Look through the lines below and extract each one that contains "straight".

****************

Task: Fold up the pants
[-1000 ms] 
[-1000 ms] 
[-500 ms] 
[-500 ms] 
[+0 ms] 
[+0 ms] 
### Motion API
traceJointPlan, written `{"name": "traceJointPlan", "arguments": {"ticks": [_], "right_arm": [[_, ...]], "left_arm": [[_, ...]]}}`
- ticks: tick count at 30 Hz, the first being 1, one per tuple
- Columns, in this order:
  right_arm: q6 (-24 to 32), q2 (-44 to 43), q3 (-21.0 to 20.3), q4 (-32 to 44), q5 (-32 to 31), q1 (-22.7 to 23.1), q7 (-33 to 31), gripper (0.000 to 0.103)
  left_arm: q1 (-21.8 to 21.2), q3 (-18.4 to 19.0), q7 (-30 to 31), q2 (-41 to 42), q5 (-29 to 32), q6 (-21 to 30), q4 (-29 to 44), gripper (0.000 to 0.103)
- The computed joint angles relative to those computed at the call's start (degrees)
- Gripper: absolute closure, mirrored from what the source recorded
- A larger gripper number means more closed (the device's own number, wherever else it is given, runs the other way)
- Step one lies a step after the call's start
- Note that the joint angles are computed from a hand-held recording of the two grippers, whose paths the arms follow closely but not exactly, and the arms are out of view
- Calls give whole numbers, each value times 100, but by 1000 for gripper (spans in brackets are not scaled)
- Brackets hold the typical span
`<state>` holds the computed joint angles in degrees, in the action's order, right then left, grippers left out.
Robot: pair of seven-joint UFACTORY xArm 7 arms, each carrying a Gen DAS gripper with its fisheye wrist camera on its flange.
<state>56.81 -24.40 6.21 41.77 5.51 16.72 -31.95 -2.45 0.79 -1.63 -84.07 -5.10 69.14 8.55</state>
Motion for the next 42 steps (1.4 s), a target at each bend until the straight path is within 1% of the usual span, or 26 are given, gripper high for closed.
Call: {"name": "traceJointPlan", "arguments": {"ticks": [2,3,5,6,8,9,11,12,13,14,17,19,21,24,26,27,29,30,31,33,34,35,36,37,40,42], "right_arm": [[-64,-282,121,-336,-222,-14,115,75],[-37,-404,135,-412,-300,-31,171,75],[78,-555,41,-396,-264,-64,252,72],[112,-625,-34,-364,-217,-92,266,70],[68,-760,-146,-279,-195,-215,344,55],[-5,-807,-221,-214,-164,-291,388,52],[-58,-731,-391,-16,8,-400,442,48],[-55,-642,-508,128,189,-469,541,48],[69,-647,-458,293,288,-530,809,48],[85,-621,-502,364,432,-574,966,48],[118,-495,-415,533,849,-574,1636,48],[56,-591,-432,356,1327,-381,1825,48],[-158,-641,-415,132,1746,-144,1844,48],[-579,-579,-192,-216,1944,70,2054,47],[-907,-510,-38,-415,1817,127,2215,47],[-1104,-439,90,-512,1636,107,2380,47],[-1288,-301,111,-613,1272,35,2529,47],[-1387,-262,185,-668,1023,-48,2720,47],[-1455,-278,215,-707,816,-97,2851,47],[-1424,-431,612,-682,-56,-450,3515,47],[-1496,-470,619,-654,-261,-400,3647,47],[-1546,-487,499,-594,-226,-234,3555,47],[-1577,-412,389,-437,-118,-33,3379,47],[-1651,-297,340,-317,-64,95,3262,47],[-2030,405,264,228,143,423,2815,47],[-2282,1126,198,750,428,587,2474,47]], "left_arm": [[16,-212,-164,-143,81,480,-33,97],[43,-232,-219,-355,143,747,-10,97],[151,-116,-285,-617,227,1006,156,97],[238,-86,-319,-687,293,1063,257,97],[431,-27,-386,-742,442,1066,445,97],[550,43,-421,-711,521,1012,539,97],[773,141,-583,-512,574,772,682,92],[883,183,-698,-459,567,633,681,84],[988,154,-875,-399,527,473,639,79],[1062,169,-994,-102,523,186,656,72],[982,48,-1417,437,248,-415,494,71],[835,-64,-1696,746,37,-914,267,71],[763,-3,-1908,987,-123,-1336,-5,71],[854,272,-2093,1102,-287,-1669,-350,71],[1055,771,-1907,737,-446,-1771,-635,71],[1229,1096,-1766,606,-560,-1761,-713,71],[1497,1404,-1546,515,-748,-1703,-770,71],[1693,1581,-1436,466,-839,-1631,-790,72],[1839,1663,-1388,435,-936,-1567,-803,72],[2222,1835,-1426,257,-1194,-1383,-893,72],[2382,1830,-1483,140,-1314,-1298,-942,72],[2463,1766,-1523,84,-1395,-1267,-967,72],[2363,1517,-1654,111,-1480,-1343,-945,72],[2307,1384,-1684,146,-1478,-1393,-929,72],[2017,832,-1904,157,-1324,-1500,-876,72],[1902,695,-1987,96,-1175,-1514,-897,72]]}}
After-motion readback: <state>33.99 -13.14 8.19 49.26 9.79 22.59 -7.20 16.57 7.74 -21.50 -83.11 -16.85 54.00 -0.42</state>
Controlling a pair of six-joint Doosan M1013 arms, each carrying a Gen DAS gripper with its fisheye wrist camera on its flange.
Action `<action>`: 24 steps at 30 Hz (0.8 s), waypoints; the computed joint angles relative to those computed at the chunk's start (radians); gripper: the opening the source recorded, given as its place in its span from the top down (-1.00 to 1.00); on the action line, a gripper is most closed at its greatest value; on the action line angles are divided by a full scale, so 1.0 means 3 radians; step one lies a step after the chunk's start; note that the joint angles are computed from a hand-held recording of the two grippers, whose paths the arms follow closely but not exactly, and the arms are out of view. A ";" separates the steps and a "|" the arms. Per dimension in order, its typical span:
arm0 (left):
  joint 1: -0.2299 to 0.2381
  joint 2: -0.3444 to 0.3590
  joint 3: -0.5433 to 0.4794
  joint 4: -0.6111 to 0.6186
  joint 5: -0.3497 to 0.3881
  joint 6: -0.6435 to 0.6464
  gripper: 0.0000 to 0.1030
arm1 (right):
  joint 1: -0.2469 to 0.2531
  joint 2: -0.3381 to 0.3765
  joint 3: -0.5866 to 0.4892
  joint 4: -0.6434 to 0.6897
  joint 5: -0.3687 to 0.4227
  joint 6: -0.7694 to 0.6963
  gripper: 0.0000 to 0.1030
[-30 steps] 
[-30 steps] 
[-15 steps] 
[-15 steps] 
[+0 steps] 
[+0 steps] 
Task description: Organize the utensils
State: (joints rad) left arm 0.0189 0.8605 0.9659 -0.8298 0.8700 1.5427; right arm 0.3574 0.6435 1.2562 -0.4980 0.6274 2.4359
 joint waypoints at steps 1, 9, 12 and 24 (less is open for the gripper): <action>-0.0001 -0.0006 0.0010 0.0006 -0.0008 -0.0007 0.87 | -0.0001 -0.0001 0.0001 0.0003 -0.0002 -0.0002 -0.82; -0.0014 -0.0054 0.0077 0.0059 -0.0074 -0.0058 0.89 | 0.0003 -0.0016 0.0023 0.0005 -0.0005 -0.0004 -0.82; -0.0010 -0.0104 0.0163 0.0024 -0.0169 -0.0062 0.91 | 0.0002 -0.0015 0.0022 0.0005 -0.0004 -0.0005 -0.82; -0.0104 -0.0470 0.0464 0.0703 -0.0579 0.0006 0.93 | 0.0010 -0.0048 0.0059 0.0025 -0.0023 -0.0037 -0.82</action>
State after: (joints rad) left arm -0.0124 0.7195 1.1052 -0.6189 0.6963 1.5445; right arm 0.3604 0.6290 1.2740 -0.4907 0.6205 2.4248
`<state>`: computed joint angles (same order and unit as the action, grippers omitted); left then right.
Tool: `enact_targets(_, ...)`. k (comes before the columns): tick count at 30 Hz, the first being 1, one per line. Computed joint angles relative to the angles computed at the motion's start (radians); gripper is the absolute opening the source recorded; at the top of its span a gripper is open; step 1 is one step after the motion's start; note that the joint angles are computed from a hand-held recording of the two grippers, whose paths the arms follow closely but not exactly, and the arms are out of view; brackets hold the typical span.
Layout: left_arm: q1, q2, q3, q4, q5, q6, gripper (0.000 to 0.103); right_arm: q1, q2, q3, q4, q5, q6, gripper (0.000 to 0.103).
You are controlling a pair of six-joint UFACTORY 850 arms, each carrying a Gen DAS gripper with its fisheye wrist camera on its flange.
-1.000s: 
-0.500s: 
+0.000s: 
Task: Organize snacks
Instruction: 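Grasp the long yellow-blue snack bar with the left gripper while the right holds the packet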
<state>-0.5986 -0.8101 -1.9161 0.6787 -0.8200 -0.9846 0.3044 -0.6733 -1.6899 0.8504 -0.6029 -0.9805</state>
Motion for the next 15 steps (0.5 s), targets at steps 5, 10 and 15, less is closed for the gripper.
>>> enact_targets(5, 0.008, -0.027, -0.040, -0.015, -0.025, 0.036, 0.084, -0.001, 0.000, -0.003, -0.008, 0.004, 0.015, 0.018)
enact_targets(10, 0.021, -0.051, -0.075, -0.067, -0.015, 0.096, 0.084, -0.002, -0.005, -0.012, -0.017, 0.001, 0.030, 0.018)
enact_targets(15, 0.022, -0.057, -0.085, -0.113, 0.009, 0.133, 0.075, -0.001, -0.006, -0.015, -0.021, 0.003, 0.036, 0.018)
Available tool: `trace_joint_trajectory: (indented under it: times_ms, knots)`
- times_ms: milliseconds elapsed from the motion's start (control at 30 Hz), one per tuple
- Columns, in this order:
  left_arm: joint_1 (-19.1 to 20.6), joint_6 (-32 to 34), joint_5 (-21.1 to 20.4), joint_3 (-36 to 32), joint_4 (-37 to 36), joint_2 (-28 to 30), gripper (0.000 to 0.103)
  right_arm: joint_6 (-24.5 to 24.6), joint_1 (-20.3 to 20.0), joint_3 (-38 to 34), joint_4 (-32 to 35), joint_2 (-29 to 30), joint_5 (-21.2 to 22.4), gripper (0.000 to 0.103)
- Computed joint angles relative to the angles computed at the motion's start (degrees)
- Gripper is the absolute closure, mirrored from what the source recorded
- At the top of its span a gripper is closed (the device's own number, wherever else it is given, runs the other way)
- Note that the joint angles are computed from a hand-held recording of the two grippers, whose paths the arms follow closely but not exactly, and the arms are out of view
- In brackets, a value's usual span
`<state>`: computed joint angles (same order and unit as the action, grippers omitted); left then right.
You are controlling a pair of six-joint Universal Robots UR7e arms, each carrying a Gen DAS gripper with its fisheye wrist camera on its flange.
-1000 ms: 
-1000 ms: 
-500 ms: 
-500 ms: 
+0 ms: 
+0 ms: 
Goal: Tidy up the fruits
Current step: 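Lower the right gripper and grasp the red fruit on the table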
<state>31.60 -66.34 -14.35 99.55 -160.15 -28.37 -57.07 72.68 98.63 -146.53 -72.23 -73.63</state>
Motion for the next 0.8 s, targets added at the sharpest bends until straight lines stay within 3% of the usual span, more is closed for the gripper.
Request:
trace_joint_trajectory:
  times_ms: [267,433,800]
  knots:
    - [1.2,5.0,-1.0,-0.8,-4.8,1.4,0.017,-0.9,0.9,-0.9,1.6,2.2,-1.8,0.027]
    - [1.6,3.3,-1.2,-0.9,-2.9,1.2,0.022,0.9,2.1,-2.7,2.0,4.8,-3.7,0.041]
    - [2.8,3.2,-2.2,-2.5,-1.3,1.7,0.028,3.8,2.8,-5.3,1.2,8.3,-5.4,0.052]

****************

> **OUTPUT OF THE TASK**
Motion for the next 42 steps (1.4 s), a target at each bend until the straight path is within 1% of the usual span, or 26 are given, gripper high for closed.
Motion for the next 0.8 s, targets added at the sharpest bends until straight lines stay within 3% of the usual span, more is closed for the gripper.

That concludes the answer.